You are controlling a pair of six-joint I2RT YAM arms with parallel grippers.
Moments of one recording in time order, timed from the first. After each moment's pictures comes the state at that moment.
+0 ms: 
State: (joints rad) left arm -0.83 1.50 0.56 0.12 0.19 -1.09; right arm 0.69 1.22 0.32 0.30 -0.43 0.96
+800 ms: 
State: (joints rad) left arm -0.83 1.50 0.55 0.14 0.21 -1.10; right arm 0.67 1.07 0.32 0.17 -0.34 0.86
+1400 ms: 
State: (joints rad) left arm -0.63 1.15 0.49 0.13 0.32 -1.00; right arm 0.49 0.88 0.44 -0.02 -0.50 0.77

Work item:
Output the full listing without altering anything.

Output of the exercise:
You are controlling a pair of six-joint I2RT YAM arms with parallel grippers.
Moments of one recording in time order, timed from the first. After each moment's pictures comes the state at that moment.
+0 ms: 
State: (joints rad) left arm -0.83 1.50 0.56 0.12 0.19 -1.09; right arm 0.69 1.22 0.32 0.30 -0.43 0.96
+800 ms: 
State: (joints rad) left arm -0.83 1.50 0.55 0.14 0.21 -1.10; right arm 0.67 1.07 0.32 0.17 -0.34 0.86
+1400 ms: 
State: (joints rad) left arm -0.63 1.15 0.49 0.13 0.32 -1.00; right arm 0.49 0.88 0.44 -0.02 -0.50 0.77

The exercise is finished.